Born and bred in Cam Thanh Commune, Cam Lo District, Quang Tri Province, Dieu was only familiar with rice fields in his youth.
He did not get a taste of the sea until his 2000 military trip to Con Co Island when he met Nguyen Hanh Nhan, a female volunteer who worked to protect the place.
They got married and registered themselves as residents of Con Co.
It was a tough life for the newlyweds.
“I learnt how to dive with a worker at the port. He taught me how to catch fish underwater, but for the crossbow, I taught myself,” Dieu said.
“Its arrows are made from six-millimeter metal bars and the trigger is from a used grenade. On my first crossbow hunt, I got a 400-gram lobster,” he added.
“I got so excited that the crossbow fell out of my grip.”
Dieu gets to pursue his passion for diving while making money along the way. He does not want to replace his self-made weapon.
On his first diving days, he would not get past two meters deep down and only aimed at small fish the size of three-to-four fingers.
The man, however, hung out with other divers and they recommended a more professional crossbow for his job.
The financial burden prompted him to hone his diving skills.
For the last 20 years, Dieu has developed an accurate list of deadly spots of each type of fish and their precise position on the body.

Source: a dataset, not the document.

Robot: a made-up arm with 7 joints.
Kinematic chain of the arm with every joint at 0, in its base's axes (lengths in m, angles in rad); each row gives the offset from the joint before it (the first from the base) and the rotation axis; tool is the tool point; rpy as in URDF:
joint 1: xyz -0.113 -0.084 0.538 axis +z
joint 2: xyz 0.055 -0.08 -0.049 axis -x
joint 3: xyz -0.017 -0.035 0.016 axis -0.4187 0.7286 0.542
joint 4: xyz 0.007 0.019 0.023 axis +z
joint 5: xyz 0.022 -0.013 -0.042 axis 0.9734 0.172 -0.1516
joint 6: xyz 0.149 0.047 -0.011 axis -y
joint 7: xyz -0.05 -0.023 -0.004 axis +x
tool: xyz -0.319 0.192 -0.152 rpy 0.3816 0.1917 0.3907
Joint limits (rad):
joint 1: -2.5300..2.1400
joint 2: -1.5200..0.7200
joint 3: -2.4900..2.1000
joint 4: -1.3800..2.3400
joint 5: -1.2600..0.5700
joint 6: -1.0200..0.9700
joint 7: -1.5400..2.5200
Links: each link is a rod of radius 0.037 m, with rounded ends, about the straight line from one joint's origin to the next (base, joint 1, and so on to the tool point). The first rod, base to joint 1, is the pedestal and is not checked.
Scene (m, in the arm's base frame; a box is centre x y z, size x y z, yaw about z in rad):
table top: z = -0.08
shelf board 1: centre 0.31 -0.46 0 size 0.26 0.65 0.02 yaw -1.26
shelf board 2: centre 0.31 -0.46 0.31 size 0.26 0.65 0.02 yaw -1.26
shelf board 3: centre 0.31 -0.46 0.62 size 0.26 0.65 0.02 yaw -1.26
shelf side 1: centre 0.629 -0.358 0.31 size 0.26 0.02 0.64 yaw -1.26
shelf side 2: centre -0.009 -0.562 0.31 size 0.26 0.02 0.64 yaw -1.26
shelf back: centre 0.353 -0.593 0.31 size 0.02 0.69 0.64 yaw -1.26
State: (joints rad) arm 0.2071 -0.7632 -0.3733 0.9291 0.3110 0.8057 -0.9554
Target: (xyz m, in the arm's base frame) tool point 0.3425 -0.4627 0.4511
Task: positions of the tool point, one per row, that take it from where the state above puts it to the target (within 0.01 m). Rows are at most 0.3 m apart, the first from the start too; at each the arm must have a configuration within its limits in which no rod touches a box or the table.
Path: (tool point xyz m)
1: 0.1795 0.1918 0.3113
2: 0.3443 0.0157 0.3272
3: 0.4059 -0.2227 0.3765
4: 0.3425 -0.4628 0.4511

Thanks to this, he has become an old hand at hunting big fish. He has also trained other islanders on diving and hunting fish, but most of his students are not well-prepared to deal with fish weighing 30-50 kilograms each.
According to Dieu, these people need to practice with the smaller catch first to enhance their sensibility and quick reactions underwater.
He stresses that haste can mean perils in this line of work.
According to Major Ngo Xuan Phuong from Con Co military base, Dieu is truly a top fish hunter.
“I have worked at numerous military camps along the Quang Tri coastline, but I’ve never seen such a skilled hunter. He can get fish that weigh over a hundred kilograms. That’s awesome,” he said.
“Diving is in his blood, and he gets his fish home every time.”